The expected output is the complete listing, copied exactly.

▶ _Given material_:
######

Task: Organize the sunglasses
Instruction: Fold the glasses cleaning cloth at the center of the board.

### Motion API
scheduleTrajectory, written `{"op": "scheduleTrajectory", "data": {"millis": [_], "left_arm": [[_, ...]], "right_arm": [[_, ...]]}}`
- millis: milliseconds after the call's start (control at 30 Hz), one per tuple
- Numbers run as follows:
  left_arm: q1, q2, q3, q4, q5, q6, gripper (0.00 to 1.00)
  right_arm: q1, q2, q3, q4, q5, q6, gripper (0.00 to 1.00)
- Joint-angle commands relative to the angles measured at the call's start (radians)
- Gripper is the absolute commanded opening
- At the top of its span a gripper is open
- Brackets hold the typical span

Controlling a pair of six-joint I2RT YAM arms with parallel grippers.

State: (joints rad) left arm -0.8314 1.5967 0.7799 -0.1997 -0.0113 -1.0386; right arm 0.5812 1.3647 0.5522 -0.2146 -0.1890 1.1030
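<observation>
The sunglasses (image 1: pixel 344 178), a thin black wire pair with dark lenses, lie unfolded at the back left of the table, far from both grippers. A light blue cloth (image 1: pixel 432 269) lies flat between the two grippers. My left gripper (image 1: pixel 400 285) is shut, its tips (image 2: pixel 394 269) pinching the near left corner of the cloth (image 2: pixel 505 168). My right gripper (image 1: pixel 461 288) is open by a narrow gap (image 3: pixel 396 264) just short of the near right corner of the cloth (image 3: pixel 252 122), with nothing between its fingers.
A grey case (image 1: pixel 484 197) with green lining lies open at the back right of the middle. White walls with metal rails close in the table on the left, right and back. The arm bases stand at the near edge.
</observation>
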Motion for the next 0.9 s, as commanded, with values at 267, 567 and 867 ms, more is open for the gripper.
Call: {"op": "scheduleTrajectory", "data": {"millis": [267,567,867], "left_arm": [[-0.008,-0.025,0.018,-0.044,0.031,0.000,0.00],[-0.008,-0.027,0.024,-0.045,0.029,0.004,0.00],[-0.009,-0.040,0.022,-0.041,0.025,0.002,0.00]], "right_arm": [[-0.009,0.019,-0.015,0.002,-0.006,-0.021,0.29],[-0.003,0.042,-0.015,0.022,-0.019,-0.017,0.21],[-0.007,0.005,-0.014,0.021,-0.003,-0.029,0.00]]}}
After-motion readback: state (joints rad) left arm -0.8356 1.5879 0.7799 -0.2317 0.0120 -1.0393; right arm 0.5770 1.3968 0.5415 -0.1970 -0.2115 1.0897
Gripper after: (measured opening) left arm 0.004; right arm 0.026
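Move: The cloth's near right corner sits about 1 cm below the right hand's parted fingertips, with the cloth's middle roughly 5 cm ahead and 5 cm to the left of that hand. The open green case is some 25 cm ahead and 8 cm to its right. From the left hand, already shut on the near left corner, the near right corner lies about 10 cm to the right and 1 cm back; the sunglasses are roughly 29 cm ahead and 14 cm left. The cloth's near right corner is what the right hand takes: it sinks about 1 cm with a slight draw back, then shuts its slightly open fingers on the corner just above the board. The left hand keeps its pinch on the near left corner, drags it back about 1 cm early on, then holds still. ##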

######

▶ _Solved exercise_:
Task: Organize the sunglasses
Instruction: Fold the glasses cleaning cloth at the center of the board.

### Motion API
scheduleTrajectory, written `{"op": "scheduleTrajectory", "data": {"millis": [_], "left_arm": [[_, ...]], "right_arm": [[_, ...]]}}`
- millis: milliseconds after the call's start (control at 30 Hz), one per tuple
- Numbers run as follows:
  left_arm: q1, q2, q3, q4, q5, q6, gripper (0.00 to 1.00)
  right_arm: q1, q2, q3, q4, q5, q6, gripper (0.00 to 1.00)
- Joint-angle commands relative to the angles measured at the call's start (radians)
- Gripper is the absolute commanded opening
- At the top of its span a gripper is open
- Brackets hold the typical span

Controlling a pair of six-joint I2RT YAM arms with parallel grippers.

State: (joints rad) left arm -0.8314 1.5967 0.7799 -0.1997 -0.0113 -1.0386; right arm 0.5812 1.3647 0.5522 -0.2146 -0.1890 1.1030
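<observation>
The sunglasses (image 1: pixel 344 178), a thin black wire pair with dark lenses, lie unfolded at the back left of the table, far from both grippers. A light blue cloth (image 1: pixel 432 269) lies flat between the two grippers. My left gripper (image 1: pixel 400 285) is shut, its tips (image 2: pixel 394 269) pinching the near left corner of the cloth (image 2: pixel 505 168). My right gripper (image 1: pixel 461 288) is open by a narrow gap (image 3: pixel 396 264) just short of the near right corner of the cloth (image 3: pixel 252 122), with nothing between its fingers.
A grey case (image 1: pixel 484 197) with green lining lies open at the back right of the middle. White walls with metal rails close in the table on the left, right and back. The arm bases stand at the near edge.
</observation>
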Motion for the next 0.9 s, as commanded, with values at 267, 567 and 867 ms, more is open for the gripper.
Call: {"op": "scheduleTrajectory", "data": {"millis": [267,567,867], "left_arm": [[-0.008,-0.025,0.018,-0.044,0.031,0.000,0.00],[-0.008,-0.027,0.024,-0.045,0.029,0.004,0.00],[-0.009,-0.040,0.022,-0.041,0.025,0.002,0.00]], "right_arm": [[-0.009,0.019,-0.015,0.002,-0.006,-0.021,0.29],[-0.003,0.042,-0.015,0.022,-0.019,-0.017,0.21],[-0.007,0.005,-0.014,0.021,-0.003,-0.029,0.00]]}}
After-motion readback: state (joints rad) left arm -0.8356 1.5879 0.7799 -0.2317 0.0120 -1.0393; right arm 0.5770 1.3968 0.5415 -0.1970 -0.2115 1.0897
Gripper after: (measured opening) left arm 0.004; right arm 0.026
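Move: The cloth's near right corner sits about 1 cm below the right hand's parted fingertips, with the cloth's middle roughly 5 cm ahead and 5 cm to the left of that hand. The open green case is some 25 cm ahead and 8 cm to its right. From the left hand, already shut on the near left corner, the near right corner lies about 10 cm to the right and 1 cm back; the sunglasses are roughly 29 cm ahead and 14 cm left. The cloth's near right corner is what the right hand takes: it sinks about 1 cm with a slight draw back, then shuts its slightly open fingers on the corner just above the board. The left hand keeps its pinch on the near left corner, drags it back about 1 cm early on, then holds still. ##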

No more is needed for this answer.